I had to touch you with my hands, I had to taste you with my tongue; one can’t love and do nothing.

Love, hate, jealousy, possession, faith and doubt. These are the major themes explored in what may well have been Graham Greene’s most autobiographical novel (the book is dedicated to Catherine Walston, with whom Greene carried out a wartime affair).

The setting for the story is London during and just after the Second World War, and our narrator is Maurice Bendrix, a middle-aged literary writer who lives alone. Bendrix initially embarks on an affair with the beautiful Sarah Miles in order to obtain information about her husband, the successful but rather dull senior Civil Servant, Henry Miles, whom Bendrix wished to use as a character in one of his novels. As time goes on though, Bendrix becomes increasingly infatuated with the charming Sarah and their relationship deepens, despite the fact that his own selfishness, jealousy and anger often cause them both pain.

However, shortly after Bendrix is knocked unconscious when a bomb gets dropped near to his house, Sarah suddenly breaks off the affair, without giving him any explanation. Bendrix assumes that she has tired of him and is now with another man, so tries to forget her. Yet two years on, still wrought with bitterness and jealousy, he decides to employ a private detective to follow Sarah and find out details about her current life. I won’t reveal any more of what happens, but already you can see why I said that this is a tale of love, hate, jealousy and possession.

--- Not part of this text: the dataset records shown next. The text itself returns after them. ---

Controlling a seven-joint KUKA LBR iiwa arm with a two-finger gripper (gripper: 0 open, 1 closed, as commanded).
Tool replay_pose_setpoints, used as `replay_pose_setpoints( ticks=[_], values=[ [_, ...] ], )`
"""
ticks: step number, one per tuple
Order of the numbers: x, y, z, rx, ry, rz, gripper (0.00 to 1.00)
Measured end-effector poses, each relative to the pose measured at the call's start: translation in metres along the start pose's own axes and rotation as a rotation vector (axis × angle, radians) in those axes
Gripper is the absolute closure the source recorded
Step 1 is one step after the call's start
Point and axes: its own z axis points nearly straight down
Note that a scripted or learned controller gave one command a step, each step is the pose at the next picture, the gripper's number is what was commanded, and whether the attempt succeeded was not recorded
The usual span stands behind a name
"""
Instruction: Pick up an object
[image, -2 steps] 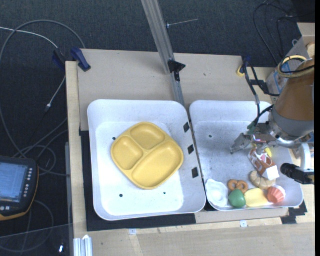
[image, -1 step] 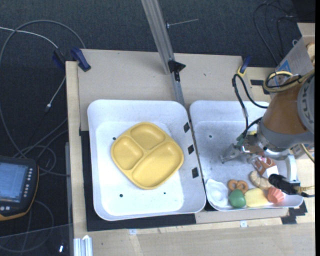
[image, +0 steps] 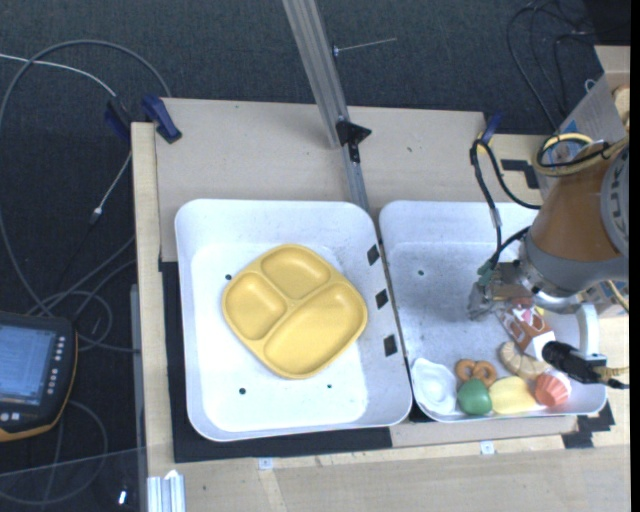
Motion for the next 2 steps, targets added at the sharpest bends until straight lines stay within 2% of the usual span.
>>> replay_pose_setpoints(
  ticks=[1, 2],
  values=[
    [0.005, -0.001, -0.062, -0.006, -0.003, -0.001, 1.00],
    [0.005, 0.000, -0.100, -0.005, -0.003, 0.000, 1.00]
  ],
)
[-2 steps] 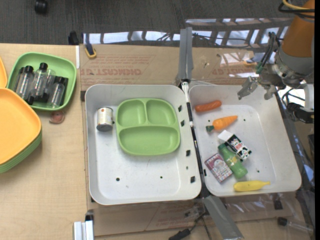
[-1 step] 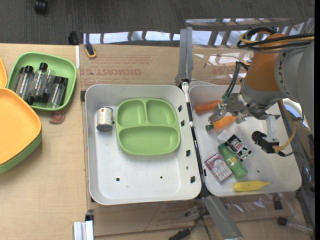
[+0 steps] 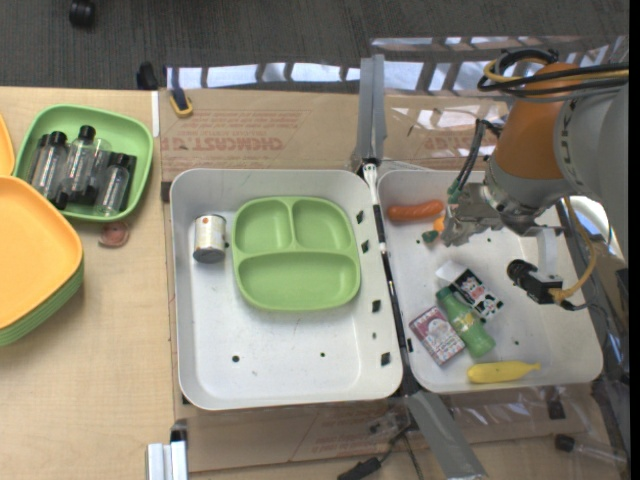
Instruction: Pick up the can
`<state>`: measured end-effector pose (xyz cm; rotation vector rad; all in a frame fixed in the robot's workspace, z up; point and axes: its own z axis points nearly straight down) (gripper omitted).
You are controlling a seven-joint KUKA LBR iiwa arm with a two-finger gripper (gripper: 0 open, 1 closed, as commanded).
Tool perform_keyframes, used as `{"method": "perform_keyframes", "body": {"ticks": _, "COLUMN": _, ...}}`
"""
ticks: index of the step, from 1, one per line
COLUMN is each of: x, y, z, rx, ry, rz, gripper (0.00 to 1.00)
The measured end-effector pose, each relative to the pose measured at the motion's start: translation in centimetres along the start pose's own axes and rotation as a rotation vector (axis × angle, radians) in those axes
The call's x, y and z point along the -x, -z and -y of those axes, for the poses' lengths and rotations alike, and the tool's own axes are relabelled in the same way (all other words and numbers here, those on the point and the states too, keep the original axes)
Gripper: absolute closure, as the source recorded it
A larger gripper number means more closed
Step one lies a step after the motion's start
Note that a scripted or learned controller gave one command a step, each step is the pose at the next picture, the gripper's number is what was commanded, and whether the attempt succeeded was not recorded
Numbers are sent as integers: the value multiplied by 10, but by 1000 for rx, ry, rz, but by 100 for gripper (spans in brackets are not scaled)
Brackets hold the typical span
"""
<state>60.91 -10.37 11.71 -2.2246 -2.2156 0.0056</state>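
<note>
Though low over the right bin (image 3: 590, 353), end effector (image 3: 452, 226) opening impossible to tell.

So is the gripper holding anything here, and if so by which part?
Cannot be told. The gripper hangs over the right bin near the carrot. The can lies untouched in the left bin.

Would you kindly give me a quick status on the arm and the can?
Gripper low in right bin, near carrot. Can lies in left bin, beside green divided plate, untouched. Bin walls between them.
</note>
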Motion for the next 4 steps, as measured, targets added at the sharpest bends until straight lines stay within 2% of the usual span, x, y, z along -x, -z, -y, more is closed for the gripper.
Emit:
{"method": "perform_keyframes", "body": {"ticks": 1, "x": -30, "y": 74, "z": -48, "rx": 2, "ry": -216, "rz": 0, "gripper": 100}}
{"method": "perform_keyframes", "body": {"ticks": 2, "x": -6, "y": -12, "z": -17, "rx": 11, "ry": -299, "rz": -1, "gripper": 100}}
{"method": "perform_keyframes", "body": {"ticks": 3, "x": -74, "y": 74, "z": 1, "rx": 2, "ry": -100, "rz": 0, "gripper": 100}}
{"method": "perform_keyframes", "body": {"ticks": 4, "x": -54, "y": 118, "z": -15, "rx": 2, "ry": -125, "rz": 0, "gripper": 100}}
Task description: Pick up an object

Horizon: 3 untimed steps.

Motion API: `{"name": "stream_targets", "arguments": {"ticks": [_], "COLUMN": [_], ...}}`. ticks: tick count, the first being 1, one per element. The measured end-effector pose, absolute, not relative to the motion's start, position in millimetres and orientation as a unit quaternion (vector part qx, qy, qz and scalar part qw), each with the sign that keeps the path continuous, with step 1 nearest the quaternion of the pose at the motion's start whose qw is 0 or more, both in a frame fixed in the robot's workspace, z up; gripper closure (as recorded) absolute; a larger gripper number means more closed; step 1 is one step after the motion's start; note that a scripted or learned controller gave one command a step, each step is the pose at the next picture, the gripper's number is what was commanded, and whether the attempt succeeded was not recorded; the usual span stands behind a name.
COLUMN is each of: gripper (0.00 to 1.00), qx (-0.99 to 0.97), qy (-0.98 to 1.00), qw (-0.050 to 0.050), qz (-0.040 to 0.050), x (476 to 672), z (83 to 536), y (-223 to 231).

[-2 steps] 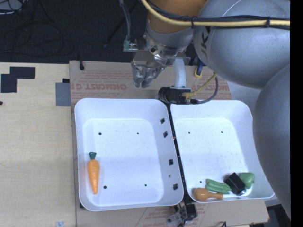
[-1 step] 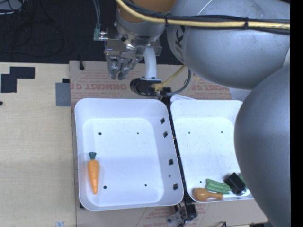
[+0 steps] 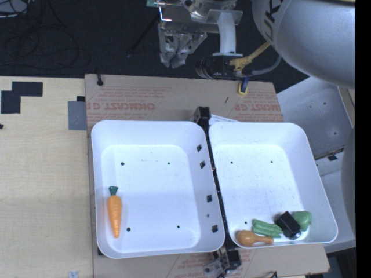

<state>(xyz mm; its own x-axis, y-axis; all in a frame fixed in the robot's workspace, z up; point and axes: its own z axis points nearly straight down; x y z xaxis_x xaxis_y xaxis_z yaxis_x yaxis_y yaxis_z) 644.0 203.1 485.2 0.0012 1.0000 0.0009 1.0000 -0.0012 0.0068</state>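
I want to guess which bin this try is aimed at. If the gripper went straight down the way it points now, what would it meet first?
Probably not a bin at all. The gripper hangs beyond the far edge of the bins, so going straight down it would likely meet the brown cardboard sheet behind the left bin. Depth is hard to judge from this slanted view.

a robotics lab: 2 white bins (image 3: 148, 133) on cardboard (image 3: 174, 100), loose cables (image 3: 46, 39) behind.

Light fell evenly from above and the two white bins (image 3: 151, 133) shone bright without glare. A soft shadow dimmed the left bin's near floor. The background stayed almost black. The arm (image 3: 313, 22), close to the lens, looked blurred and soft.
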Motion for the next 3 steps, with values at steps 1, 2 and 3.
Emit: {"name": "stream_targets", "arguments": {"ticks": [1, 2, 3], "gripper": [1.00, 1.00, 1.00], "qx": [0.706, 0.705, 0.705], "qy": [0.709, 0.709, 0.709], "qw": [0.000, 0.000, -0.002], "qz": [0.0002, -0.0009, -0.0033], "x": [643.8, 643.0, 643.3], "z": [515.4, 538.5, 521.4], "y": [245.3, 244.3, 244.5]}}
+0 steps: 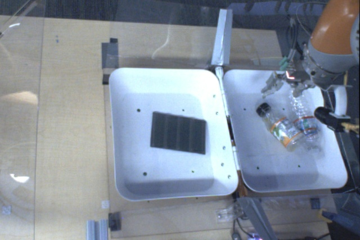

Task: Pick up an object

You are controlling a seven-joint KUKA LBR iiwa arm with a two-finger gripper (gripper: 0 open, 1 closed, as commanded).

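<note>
A clear plastic bottle lies on its side in the right bin, with its black cap pointing up-left and an orange and blue label around its body. My gripper hangs over the far part of that bin, just above and beyond the bottle. Its fingers are spread open with nothing between them. A dark ribbed rectangular pad lies flat in the middle of the left bin.
The two white bins sit side by side on the wooden bench, meeting at a narrow rim. A metal post stands behind the bins at that joint. The arm's orange band is at the upper right.
</note>
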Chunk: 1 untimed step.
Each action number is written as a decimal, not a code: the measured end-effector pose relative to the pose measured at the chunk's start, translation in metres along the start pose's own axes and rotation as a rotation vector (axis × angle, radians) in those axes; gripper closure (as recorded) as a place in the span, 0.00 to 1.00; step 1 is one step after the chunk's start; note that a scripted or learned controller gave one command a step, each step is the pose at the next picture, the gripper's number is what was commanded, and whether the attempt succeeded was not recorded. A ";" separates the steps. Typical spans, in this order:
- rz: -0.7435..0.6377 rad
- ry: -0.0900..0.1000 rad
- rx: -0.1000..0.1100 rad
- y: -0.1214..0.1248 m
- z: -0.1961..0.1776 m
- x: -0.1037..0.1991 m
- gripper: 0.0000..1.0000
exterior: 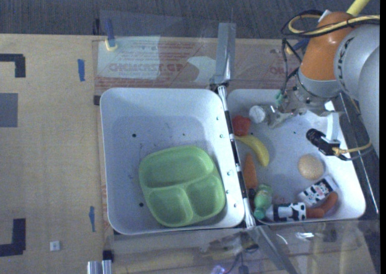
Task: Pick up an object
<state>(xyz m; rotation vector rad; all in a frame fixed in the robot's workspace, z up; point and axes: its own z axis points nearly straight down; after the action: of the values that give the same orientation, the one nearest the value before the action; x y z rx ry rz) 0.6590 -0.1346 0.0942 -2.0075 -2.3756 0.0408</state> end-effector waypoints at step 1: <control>0.041 -0.007 -0.044 0.015 -0.119 0.062 1.00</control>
<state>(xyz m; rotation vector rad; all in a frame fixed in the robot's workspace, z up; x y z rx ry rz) 0.6678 -0.0713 0.2126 -2.0787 -2.3603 -0.0034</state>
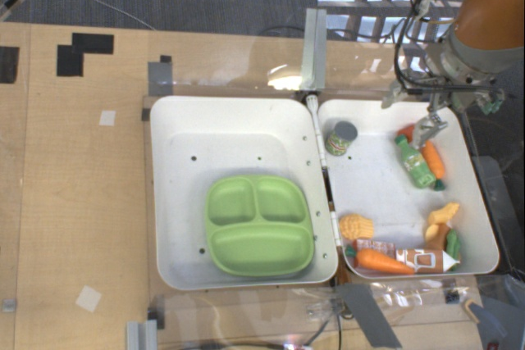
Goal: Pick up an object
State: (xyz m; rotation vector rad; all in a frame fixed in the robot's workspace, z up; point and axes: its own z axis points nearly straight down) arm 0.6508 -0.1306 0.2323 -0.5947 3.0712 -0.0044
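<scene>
Gripper hangs over the right bin, tips low in its far right part; can't tell if the fingers are open or shut, they're small and blurred here. Nothing visibly between them. Right under and just below the tips: a green bottle lying tilted, with an orange carrot touching it on the right side. A small red piece sits just left of the tips. Likely target is the bottle or carrot, still lying in the bin.

To do the grasp well: center over one item, not the seam between the two, and close across the narrow width, else both get pushed aside.

Further left of the tips, a small can by the divider. Well below: a yellow piece, a corn-like toy, a big carrot on a box at the near wall. Left bin holds a green divided plate, well apart.
</scene>
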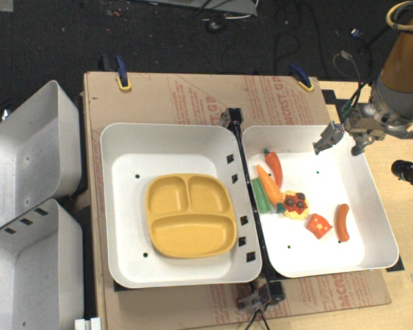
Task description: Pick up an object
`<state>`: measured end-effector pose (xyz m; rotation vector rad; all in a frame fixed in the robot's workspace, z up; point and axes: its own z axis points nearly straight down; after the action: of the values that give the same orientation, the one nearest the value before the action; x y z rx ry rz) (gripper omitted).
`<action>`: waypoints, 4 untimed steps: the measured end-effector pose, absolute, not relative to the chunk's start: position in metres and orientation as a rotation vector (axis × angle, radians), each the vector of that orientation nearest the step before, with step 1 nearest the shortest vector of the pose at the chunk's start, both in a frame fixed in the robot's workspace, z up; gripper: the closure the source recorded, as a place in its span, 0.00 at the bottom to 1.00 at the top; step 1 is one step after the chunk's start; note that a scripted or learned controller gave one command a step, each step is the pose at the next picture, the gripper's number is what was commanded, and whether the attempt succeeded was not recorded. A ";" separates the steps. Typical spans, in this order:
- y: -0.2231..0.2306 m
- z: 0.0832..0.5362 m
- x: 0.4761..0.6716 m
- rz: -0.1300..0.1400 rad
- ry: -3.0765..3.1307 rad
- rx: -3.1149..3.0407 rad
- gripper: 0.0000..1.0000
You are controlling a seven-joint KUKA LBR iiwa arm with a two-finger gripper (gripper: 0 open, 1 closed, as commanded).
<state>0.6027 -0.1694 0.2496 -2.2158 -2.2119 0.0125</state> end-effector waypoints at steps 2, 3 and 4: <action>-0.164 0.203 0.614 0.004 -2.223 -2.214 0.00; -0.171 0.156 0.618 0.005 -2.218 -2.220 0.00; -0.161 0.101 0.612 0.003 -2.218 -2.219 0.00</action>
<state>0.6122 -0.1612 0.1006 -2.2195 -2.2183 0.0034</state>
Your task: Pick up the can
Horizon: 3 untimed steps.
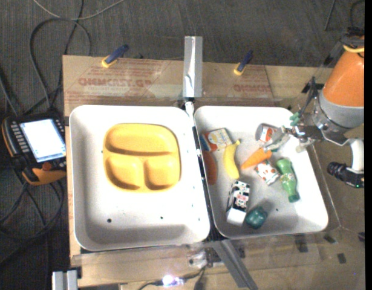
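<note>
The can (266, 131), silvery with a red label, lies on its side near the back of the right bin (306, 219). My gripper (285, 136) reaches in from the right and sits just right of the can, close to it or touching it. From this angle I cannot tell whether the can is between the gripper's tips. The grey wrist and orange band rise behind the gripper over the bin's right rim.
Around the can lie a carrot (256, 157), a banana (231, 159), a green bottle (287, 178), a small box (219, 139), a red-and-white pack (267, 173), a cow-print carton (238, 199) and a teal object (256, 217). A yellow divided tray (143, 156) is in the left bin.
</note>
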Each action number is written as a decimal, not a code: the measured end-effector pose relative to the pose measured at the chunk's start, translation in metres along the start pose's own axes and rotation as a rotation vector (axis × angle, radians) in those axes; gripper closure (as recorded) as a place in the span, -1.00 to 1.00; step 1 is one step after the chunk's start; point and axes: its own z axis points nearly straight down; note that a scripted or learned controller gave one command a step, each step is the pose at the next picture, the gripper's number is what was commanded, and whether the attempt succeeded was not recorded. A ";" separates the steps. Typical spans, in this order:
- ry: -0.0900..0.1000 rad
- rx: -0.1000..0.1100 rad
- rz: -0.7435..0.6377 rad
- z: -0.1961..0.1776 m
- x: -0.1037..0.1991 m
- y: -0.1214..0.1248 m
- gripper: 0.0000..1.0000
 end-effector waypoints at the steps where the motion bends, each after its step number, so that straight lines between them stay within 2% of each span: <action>1: -0.005 0.000 -0.101 0.046 -0.019 0.064 -1.00; 2: 0.008 0.002 -0.084 0.115 -0.026 0.101 -1.00; 3: 0.002 0.002 -0.085 0.105 -0.027 0.102 1.00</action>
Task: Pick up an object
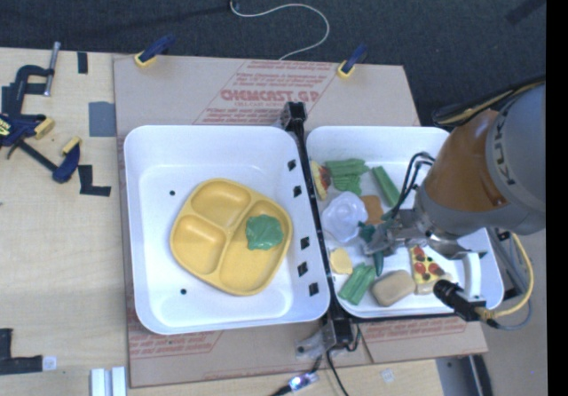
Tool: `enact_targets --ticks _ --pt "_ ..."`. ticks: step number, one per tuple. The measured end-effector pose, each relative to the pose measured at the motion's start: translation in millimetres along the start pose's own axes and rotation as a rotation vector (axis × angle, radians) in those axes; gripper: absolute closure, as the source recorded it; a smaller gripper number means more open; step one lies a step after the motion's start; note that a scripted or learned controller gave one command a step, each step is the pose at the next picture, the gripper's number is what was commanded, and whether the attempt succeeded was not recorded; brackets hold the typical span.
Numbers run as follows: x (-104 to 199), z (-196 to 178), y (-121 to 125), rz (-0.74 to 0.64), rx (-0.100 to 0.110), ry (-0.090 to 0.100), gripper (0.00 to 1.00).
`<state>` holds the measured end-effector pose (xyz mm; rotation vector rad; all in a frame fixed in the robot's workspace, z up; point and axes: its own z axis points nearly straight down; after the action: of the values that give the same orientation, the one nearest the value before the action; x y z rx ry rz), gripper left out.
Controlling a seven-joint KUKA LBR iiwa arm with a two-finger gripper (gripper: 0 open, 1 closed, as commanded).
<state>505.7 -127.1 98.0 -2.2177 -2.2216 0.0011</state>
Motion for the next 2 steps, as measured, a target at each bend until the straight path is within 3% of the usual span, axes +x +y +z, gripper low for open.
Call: enact_targets --ticks 2 --pt "0 -103 1 0.0 -0.003 -0.001 1.0"
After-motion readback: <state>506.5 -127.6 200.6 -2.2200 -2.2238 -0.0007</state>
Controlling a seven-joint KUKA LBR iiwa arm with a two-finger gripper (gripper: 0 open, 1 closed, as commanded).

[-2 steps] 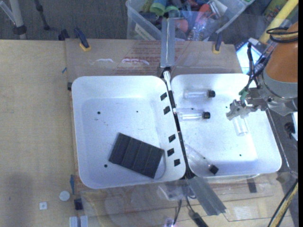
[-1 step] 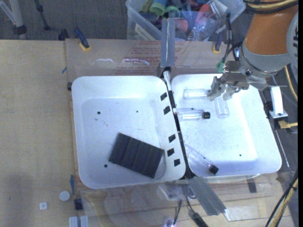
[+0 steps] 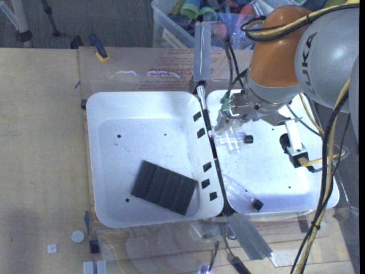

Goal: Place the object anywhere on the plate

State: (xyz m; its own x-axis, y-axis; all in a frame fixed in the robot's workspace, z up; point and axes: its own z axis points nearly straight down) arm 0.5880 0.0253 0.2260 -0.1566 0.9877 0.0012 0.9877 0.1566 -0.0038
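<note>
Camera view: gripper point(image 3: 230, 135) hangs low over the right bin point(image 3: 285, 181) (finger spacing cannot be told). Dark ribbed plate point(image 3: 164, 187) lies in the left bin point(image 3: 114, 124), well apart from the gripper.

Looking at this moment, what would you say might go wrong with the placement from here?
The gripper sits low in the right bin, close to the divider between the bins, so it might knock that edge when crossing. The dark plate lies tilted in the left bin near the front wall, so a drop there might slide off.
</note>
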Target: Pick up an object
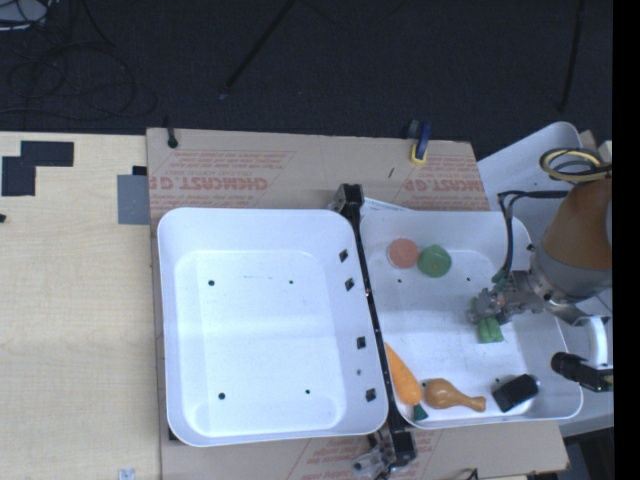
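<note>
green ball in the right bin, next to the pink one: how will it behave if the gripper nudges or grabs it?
The green ball looks round, so a nudge would probably roll it, likely into the touching pink ball. Its curved sides may slip from two fingers unless centred. It looks small, probably light.

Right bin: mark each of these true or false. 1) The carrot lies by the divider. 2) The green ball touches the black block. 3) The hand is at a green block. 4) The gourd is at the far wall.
1) True: the carrot lies along the divider side of the right bin.
2) False: the green ball sits beside the pink disc, far from the black block.
3) True: the hand is at the green block.
4) False: the gourd lies near the front wall.
</note>
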`<state>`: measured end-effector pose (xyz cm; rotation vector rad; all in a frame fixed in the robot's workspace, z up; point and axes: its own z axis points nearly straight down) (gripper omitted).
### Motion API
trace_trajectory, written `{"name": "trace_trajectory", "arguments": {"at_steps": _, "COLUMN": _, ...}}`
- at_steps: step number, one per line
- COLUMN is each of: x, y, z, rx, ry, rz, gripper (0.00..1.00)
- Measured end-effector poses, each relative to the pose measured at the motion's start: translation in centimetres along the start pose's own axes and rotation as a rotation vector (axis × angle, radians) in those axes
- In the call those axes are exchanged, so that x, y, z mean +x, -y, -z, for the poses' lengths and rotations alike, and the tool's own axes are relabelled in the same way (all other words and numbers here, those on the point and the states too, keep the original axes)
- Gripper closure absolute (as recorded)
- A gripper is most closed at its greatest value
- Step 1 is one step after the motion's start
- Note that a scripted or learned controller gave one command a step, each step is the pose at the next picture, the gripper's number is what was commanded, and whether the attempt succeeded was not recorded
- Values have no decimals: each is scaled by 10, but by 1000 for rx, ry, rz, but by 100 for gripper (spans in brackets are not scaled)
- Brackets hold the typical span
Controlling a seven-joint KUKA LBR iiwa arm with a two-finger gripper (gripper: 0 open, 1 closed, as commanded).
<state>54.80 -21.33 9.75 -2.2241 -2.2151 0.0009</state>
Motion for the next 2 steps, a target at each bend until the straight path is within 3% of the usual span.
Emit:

The End of the Affair by Graham Greene

In terms of how the novel is composed, the first thing to say is that the quality and impact of the narrative is striking: Bendrix is incredibly honest in his account, carefully detailing his exact thoughts and emotions as well as his actions. There is little self-justifying or excusing of behaviour either: he is as candid as could be with himself. He comes to realise that not only only has his relationship with Sarah been defined by love and hate, but that perhaps the two emotions are inextricably linked; that the more he loves her, the greater is his capacity to hate, and that his hate itself, in one sense, speaks of the depth of his love. It is difficult for me to summarise here these sentiments and the complex interplay of different emotions that Bendrix experiences, so if the previous sentence sounds hackneyed or even ridiculous, the fault is with my attempt to sum-up his journey, rather than with Greene’s narrative.

Although Bendrix is the sole narrator, we also come to hear some of Sarah’s own thoughts, both through the lovers’ dialogues and also through her diary, which Bendrix later reads. Sarah is an extraordinary character herself, superbly drawn by Greene. She is such a mixture of different qualities (or to put it another way: she comes across like a real person and not a two-dimensional character): she’s capable of so much love, yet can never really love herself. She is passionate, bold and strong; she is forgiving, gracious, and remarkably honest, yet views herself as ‘a bitch and a fake’. Then there is her adultery itself and the inevitable deception that goes with it, yet coupled with this she is fiercely loyal, in her own way, to her husband, even when it would have been quite easy for her to have left him long ago.

Finally, at the real heart of the story, there is Sarah’s faith. Or, to be more precise, there is her doubting and wavering faith. A slither of a shadow of faith which has been with her since childhood, but has generally been submerged under everything else. However it is a faith that will not go away, which refuses to be forever smothered and which survives long after she is gone. It is this faith that points to a need for something greater than even human love can  supply. Again, I wouldn’t wish to spoil anything for anyone who has not yet read the novel, but Green’s study of faith in seemingly faith-less people is seriously and intelligently carried out, highlighting the complexity of human nature.

The End of the Affair is the fourth and last of Graham Green’s explicitly Catholic novels, all of which I would heartily recommend. All four are fairly serious, intense, ‘heavy’ books, if you will, but they all contain a depth to them which leaves you pondering their contents for months and even years afterwards.

“I had to touch you with my hands, I had to taste you with my tongue; one can’t love and do nothing.”